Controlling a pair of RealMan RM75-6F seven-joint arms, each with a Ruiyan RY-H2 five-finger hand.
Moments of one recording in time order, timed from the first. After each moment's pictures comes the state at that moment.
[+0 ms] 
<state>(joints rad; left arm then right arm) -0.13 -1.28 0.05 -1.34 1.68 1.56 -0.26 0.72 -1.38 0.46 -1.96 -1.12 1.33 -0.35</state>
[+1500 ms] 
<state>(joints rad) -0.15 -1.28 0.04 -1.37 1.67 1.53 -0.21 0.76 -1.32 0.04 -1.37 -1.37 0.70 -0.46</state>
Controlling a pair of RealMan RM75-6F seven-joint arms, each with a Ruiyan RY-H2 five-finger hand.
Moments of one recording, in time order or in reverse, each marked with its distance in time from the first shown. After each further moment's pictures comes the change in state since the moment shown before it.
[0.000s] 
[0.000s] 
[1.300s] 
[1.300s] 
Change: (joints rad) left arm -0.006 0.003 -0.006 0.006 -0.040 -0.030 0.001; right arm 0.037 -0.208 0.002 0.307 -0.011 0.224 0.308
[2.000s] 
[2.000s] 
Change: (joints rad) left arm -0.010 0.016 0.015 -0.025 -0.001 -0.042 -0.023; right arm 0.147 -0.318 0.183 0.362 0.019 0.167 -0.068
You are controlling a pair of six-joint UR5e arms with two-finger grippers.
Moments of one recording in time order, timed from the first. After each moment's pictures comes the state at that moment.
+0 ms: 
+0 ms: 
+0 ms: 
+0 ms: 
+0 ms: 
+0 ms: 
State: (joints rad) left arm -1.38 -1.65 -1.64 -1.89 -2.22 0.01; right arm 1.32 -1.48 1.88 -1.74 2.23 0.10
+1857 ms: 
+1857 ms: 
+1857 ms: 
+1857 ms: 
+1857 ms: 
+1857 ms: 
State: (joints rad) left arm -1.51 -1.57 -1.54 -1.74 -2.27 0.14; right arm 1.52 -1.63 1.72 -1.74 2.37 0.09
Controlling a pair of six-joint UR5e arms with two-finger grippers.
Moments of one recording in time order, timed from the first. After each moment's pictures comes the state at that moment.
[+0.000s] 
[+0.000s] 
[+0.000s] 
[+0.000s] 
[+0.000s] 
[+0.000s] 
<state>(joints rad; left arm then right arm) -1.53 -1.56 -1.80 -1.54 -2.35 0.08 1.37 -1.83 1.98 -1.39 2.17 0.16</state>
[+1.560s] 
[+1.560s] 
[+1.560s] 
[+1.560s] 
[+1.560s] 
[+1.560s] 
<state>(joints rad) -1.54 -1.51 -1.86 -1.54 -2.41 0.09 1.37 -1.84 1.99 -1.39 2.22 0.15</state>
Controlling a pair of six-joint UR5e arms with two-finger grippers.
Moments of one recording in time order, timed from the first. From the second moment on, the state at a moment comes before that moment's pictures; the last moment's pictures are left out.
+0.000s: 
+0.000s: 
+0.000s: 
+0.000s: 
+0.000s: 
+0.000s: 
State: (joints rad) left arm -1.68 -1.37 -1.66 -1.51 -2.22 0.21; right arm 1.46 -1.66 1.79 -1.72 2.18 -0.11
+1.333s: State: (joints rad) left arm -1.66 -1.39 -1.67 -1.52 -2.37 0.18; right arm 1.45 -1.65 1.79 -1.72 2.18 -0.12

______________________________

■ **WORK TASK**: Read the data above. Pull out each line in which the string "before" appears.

■ **WORKED SOLUTION**:
Moments of one recording, in time order or in reverse, each marked with its distance in time from the first shown. After each further moment's pictures comes the change in state since the moment shown before it.
Moments of one recording in time order, timed from the first. From the second moment on, the state at a moment comes before that moment's pictures; the last moment's pictures are left out.

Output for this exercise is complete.